Zscaler - Boston, MA
posted 3 months ago
As a Staff Site Reliability Engineer - Technical Duty Officer at Zscaler, you will play a pivotal role in leading the transformation of our Site Reliability Engineering (SRE) organization. This position is designed for an experienced professional who is passionate about promoting SRE principles within the Engineering Department. You will be responsible for providing expert leadership during critical outages, coordinating multiple teams to ensure streamlined decision-making and quick resolution of issues. Your focus will be on fostering a customer-centric approach by addressing and mitigating global customer environment issues, while also promoting a culture of continuous learning and technical excellence within the SRE team. In this role, you will develop and implement scalable process frameworks and observability strategies that ensure rapid problem diagnosis, response, and service reliability.
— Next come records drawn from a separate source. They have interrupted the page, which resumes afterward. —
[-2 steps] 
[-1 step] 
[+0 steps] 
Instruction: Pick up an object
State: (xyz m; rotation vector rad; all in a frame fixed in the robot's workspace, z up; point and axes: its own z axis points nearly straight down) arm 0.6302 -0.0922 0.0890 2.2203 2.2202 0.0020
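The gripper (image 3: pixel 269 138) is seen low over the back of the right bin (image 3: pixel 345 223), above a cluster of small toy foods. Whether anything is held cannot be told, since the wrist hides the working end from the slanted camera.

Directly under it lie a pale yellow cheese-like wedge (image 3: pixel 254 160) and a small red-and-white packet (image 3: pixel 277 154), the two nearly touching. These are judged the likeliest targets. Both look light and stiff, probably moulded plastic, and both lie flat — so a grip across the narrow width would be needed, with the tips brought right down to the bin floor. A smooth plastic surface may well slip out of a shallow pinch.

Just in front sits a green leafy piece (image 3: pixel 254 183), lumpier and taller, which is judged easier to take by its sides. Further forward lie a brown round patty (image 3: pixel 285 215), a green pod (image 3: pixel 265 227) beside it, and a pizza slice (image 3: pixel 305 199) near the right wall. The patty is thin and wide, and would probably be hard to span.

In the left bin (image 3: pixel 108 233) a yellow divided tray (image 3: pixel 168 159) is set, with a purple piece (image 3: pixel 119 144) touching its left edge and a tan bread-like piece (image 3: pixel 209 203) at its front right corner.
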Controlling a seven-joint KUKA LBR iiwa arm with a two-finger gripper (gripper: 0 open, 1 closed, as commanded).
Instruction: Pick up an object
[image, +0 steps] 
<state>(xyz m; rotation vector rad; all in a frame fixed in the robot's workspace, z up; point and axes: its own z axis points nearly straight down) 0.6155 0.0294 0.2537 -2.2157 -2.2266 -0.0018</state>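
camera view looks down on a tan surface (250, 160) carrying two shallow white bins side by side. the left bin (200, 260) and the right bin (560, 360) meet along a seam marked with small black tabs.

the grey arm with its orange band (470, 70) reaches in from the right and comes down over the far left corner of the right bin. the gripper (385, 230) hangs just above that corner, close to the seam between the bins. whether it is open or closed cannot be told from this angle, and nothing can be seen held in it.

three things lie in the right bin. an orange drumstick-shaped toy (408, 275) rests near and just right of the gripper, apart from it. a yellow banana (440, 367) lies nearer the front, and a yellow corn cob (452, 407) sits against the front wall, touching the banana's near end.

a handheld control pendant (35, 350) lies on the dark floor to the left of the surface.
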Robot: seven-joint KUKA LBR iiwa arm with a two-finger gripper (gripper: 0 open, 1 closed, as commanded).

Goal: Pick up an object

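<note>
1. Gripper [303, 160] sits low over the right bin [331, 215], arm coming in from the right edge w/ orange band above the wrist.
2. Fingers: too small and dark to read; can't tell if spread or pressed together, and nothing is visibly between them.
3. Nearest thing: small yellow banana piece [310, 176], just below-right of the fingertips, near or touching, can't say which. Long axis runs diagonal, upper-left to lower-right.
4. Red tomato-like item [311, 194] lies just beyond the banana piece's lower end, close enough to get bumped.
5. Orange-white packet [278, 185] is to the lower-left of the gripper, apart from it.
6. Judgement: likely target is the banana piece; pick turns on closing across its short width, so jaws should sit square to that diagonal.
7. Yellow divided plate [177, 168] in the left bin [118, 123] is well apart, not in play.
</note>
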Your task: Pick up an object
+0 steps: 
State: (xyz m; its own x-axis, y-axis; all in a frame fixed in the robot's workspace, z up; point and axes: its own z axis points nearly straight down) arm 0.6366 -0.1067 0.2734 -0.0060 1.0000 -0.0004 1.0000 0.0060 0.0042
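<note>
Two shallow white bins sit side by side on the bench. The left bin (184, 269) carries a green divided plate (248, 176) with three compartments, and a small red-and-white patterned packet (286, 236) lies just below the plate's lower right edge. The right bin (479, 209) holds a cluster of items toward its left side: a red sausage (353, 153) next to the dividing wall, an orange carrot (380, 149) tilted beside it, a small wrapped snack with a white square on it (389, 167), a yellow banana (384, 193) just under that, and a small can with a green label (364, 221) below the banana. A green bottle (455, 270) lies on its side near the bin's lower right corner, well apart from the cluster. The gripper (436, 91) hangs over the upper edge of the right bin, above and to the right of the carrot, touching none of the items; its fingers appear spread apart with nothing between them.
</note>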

Collaboration with product teams will be essential as you analyze failures and integrate insights to improve service reliability, scalability, and operational efficiency. Your expertise will be crucial in guiding the team through complex technical challenges and ensuring that our services remain robust and reliable for our customers. This position requires a strong background in Site Reliability Engineering, with a minimum of 5 years of experience in an Operations or Engineering environment. You will need to have hands-on experience troubleshooting Linux-based systems, as well as a solid understanding of networking concepts and protocols. Coding experience, particularly in Python, will be beneficial as you build tools, scripts, and automation processes to enhance our operational capabilities.